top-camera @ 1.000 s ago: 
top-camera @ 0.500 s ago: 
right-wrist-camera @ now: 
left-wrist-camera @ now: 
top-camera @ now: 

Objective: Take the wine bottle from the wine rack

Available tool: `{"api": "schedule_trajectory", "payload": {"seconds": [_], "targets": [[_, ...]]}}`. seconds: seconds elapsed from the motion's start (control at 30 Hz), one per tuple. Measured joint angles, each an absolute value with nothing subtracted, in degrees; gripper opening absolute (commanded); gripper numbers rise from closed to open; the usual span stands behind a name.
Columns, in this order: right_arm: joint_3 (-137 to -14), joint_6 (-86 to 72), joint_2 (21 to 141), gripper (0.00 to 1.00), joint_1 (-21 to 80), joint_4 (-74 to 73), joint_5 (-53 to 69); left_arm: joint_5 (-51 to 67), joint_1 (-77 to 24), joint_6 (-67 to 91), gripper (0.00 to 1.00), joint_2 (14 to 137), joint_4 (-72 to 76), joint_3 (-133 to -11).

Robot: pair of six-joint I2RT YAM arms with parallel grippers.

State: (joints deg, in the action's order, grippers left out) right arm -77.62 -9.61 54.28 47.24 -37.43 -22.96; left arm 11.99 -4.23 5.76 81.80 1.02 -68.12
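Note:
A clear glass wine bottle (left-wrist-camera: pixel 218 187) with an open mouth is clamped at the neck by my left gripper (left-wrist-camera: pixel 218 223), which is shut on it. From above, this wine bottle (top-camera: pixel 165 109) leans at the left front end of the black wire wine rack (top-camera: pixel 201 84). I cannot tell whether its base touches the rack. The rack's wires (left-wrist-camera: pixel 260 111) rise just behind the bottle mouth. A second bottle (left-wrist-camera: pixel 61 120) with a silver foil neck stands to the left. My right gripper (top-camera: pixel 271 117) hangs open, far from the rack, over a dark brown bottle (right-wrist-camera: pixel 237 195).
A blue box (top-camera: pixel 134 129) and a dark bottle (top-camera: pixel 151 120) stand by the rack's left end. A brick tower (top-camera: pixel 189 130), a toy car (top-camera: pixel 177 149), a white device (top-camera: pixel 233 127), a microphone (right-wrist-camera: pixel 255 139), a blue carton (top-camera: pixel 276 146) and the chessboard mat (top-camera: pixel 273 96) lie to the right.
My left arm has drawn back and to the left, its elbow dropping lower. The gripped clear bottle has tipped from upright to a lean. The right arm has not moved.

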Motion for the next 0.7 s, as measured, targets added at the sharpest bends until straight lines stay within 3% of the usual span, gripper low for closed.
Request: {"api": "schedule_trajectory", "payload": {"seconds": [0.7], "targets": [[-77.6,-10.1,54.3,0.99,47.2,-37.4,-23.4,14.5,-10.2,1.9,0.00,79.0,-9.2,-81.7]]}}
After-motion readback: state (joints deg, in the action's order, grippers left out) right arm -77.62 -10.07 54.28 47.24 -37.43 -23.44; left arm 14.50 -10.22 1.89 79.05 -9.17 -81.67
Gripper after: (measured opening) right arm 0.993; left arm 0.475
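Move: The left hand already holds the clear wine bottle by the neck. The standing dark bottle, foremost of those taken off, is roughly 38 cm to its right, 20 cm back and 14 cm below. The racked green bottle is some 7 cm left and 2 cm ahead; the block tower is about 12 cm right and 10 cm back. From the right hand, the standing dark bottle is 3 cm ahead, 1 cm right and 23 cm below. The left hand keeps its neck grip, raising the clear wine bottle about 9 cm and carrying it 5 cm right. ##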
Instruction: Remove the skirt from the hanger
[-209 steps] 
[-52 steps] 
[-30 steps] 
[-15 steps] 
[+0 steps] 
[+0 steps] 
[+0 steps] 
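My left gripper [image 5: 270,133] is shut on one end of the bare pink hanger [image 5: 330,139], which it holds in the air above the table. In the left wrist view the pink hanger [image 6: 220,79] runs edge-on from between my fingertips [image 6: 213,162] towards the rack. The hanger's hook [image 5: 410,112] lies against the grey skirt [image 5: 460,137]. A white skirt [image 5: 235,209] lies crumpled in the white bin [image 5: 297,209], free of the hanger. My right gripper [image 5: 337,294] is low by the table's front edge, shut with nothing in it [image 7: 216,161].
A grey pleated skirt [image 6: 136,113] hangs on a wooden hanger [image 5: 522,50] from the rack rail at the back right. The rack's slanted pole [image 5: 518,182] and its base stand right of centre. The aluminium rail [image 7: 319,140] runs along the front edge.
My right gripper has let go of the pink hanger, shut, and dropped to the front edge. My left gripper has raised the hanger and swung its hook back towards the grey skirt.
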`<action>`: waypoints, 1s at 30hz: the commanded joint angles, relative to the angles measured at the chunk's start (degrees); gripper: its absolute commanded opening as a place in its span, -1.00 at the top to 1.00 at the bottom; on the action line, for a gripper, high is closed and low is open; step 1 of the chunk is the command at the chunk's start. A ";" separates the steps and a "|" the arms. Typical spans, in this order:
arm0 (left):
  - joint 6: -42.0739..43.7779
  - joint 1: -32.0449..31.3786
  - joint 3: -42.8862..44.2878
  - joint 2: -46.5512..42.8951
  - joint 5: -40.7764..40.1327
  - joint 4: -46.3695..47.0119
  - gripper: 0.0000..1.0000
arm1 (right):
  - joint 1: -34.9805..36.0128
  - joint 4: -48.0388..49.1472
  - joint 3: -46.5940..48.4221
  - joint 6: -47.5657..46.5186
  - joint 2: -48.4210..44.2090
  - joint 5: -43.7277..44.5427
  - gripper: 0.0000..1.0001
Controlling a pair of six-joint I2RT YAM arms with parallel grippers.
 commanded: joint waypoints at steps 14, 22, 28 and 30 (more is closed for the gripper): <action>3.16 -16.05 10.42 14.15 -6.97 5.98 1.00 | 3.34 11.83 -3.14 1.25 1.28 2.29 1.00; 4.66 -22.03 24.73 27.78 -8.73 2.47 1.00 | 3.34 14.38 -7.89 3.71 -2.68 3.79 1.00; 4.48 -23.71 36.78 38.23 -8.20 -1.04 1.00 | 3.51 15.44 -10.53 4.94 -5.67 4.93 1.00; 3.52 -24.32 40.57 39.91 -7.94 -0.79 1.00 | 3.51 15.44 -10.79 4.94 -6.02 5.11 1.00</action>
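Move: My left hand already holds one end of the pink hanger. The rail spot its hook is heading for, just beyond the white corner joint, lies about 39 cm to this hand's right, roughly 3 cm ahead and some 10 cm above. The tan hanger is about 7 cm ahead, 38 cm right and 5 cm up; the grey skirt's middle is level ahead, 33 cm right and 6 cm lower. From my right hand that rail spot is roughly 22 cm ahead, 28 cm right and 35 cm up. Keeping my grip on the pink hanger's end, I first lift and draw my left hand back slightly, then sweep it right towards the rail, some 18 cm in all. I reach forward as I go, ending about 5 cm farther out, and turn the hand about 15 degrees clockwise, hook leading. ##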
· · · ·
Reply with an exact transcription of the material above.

| Output for this task |
top-camera @ 1.000 s ago: 
top-camera @ 0.500 s ago: 
right-wrist-camera @ now: 
left-wrist-camera @ now: 
top-camera @ now: 

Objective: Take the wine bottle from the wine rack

Available tool: `{"api": "schedule_trajectory", "payload": {"seconds": [_], "targets": [[_, ...]]}}`. seconds: seconds elapsed from the motion's start (control at 30 Hz), one per tuple. Measured joint angles, each an absolute value with nothing subtracted, in degrees; gripper opening absolute (commanded); gripper numbers rise from closed to open; the usual span stands behind a name.
Columns, in this order: right_arm: joint_3 (-137 to -14), joint_6 (-86 to 72), joint_2 (21 to 141), gripper (0.00 to 1.00), joint_1 (-21 to 80), joint_4 (-74 to 73), joint_5 (-53 to 69); left_arm: joint_5 (-51 to 67), joint_1 (-77 to 24), joint_6 (-67 to 91), gripper (0.00 to 1.00), joint_2 (14 to 137), joint_4 (-72 to 76), joint_3 (-133 to -11).

Robot: pair of six-joint I2RT YAM arms with parallel grippers.

State: (joints deg, in the action's order, grippers left out) right arm -77.62 -9.61 54.28 47.24 -37.43 -22.96; left arm 11.99 -4.23 5.76 81.80 1.02 -68.12
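Note:
A clear glass wine bottle (left-wrist-camera: pixel 218 187) with an open mouth is clamped at the neck by my left gripper (left-wrist-camera: pixel 218 223), which is shut on it. From above, this wine bottle (top-camera: pixel 165 109) leans at the left front end of the black wire wine rack (top-camera: pixel 201 84). I cannot tell whether its base touches the rack. The rack's wires (left-wrist-camera: pixel 260 111) rise just behind the bottle mouth. A second bottle (left-wrist-camera: pixel 61 120) with a silver foil neck stands to the left. My right gripper (top-camera: pixel 271 117) hangs open, far from the rack, over a dark brown bottle (right-wrist-camera: pixel 237 195).
A blue box (top-camera: pixel 134 129) and a dark bottle (top-camera: pixel 151 120) stand by the rack's left end. A brick tower (top-camera: pixel 189 130), a toy car (top-camera: pixel 177 149), a white device (top-camera: pixel 233 127), a microphone (right-wrist-camera: pixel 255 139), a blue carton (top-camera: pixel 276 146) and the chessboard mat (top-camera: pixel 273 96) lie to the right.
My left arm has drawn back and to the left, its elbow dropping lower. The gripped clear bottle has tipped from upright to a lean. The right arm has not moved.
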
Motion for the next 0.7 s, as measured, targets added at the sharpest bends until straight lines stay within 3% of the usual span, gripper low for closed.
Request: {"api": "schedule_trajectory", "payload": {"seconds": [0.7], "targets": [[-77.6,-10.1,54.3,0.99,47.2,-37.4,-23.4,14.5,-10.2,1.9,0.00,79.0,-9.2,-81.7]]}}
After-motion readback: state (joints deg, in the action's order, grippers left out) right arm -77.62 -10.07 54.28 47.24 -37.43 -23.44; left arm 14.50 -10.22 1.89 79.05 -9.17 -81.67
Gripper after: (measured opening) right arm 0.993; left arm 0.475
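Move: The left hand already holds the clear wine bottle by the neck. The standing dark bottle, foremost of those taken off, is roughly 38 cm to its right, 20 cm back and 14 cm below. The racked green bottle is some 7 cm left and 2 cm ahead; the block tower is about 12 cm right and 10 cm back. From the right hand, the standing dark bottle is 3 cm ahead, 1 cm right and 23 cm below. The left hand keeps its neck grip, raising the clear wine bottle about 9 cm and carrying it 5 cm right. ##
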Instruction: Remove the skirt from the hanger
[-209 steps] 
[-52 steps] 
[-30 steps] 
[-15 steps] 
[+0 steps] 
[+0 steps] 
[+0 steps] 
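My left gripper [image 5: 270,133] is shut on one end of the bare pink hanger [image 5: 330,139], which it holds in the air above the table. In the left wrist view the pink hanger [image 6: 220,79] runs edge-on from between my fingertips [image 6: 213,162] towards the rack. The hanger's hook [image 5: 410,112] lies against the grey skirt [image 5: 460,137]. A white skirt [image 5: 235,209] lies crumpled in the white bin [image 5: 297,209], free of the hanger. My right gripper [image 5: 337,294] is low by the table's front edge, shut with nothing in it [image 7: 216,161].
A grey pleated skirt [image 6: 136,113] hangs on a wooden hanger [image 5: 522,50] from the rack rail at the back right. The rack's slanted pole [image 5: 518,182] and its base stand right of centre. The aluminium rail [image 7: 319,140] runs along the front edge.
My right gripper has let go of the pink hanger, shut, and dropped to the front edge. My left gripper has raised the hanger and swung its hook back towards the grey skirt.
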`<action>`: waypoints, 1s at 30hz: the commanded joint angles, relative to the angles measured at the chunk's start (degrees); gripper: its absolute commanded opening as a place in its span, -1.00 at the top to 1.00 at the bottom; on the action line, for a gripper, high is closed and low is open; step 1 of the chunk is the command at the chunk's start. A ";" separates the steps and a "|" the arms. Typical spans, in this order:
arm0 (left):
  - joint 6: -42.0739..43.7779
  - joint 1: -32.0449..31.3786
  - joint 3: -42.8862..44.2878
  - joint 2: -46.5512..42.8951
  - joint 5: -40.7764..40.1327
  - joint 4: -46.3695..47.0119
  - gripper: 0.0000..1.0000
arm1 (right):
  - joint 1: -34.9805..36.0128
  - joint 4: -48.0388..49.1472
  - joint 3: -46.5940..48.4221
  - joint 6: -47.5657..46.5186
  - joint 2: -48.4210..44.2090
  - joint 5: -43.7277..44.5427
  - gripper: 0.0000..1.0001
Controlling a pair of six-joint I2RT YAM arms with parallel grippers.
 commanded: joint waypoints at steps 14, 22, 28 and 30 (more is closed for the gripper): <action>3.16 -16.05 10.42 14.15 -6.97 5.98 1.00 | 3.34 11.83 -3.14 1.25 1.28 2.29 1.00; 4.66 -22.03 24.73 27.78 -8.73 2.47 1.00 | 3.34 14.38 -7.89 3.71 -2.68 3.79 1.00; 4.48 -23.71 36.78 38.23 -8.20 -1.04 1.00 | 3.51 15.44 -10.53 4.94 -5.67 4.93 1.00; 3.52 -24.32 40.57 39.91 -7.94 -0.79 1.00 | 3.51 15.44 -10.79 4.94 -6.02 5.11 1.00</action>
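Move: My left hand already holds one end of the pink hanger. The rail spot its hook is heading for, just beyond the white corner joint, lies about 39 cm to this hand's right, roughly 3 cm ahead and some 10 cm above. The tan hanger is about 7 cm ahead, 38 cm right and 5 cm up; the grey skirt's middle is level ahead, 33 cm right and 6 cm lower. From my right hand that rail spot is roughly 22 cm ahead, 28 cm right and 35 cm up. Keeping my grip on the pink hanger's end, I first lift and draw my left hand back slightly, then sweep it right towards the rail, some 18 cm in all. I reach forward as I go, ending about 5 cm farther out, and turn the hand about 15 degrees clockwise, hook leading. ##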

Nothing further is needed to complete this exercise.